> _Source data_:
= Beginning of Section =

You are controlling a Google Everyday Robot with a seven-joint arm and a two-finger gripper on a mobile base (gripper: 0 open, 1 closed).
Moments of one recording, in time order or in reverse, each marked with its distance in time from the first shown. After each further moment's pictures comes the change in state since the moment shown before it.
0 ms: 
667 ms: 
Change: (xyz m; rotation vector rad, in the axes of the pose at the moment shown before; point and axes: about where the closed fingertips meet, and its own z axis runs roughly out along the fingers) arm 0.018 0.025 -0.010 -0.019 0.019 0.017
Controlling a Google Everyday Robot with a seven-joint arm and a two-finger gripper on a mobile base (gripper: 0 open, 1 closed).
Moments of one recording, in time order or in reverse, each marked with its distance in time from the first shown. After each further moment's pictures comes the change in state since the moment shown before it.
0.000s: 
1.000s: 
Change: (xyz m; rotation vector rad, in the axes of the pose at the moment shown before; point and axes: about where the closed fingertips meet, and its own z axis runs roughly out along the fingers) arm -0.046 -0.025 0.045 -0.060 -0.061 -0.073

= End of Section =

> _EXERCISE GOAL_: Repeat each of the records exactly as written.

> _TASK RESPONSE_:
You are controlling a Google Everyday Robot with a seven-joint arm and a two-finger gripper on a mobile base (gripper: 0 open, 1 closed).
Moments of one recording, in time order or in reverse, each marked with its distance in time from the first shown. After each further moment's pictures comes the change in state since the moment shown before it.
0 ms: 
667 ms: 
Change: (xyz m; rotation vector rad, in the axes of the pose at the moment shown before; point and axes: about where the closed fingertips meet, and its own z axis runs roughly out along the fingers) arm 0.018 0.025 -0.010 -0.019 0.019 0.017
Controlling a Google Everyday Robot with a seven-joint arm and a two-finger gripper on a mobile base (gripper: 0 open, 1 closed).
Moments of one recording, in time order or in reverse, each marked with its distance in time from the first shown. After each further moment's pictures comes the change in state since the moment shown before it.
0.000s: 
1.000s: 
Change: (xyz m; rotation vector rad, in the axes of the pose at the moment shown before; point and axes: about where the closed fingertips meet, and its own z axis runs roughly out along the fingers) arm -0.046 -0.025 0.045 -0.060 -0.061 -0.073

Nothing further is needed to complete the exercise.